#### Exercise
Report how many lines in the data below hold the string "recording". Nothing else should appear in the answer.

#### Supplied records

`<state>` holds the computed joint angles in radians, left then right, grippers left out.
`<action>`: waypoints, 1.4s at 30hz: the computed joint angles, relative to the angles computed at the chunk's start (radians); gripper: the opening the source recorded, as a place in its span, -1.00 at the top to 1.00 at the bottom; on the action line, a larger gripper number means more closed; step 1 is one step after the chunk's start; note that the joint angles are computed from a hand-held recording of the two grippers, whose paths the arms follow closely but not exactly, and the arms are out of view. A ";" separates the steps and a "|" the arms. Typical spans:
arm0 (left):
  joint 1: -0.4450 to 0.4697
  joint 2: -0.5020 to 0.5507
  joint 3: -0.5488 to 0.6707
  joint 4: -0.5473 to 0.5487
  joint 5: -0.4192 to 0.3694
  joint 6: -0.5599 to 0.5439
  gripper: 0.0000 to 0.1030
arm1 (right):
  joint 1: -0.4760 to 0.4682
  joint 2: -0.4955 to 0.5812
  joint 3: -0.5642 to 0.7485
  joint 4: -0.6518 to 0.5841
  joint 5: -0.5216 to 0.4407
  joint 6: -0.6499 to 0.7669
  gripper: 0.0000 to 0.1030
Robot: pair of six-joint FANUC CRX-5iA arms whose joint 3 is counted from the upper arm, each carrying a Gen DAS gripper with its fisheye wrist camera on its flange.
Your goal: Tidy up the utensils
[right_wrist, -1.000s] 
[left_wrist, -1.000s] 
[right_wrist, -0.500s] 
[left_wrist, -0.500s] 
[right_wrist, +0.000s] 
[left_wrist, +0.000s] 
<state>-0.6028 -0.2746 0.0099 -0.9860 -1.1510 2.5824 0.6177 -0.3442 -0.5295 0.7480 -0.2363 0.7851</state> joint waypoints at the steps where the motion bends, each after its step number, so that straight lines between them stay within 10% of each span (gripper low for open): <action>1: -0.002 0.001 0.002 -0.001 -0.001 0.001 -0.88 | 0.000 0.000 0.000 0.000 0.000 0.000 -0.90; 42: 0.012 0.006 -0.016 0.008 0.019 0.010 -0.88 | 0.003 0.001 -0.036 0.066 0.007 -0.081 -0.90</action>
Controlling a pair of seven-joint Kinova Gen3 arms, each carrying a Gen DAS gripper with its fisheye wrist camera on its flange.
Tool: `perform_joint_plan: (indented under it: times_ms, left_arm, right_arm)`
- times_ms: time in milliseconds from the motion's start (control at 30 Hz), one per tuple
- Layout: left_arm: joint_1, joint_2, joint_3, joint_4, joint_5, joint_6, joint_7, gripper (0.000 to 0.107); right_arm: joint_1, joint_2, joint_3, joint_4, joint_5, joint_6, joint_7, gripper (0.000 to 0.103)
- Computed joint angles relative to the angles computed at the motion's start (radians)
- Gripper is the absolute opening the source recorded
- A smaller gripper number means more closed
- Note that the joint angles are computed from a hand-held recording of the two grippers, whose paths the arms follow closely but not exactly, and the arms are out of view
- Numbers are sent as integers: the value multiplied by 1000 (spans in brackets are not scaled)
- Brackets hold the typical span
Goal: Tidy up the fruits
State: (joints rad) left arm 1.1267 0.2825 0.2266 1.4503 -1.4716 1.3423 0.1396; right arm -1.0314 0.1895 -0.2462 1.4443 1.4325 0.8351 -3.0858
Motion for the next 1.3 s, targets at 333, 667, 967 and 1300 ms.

#### Result of this task
2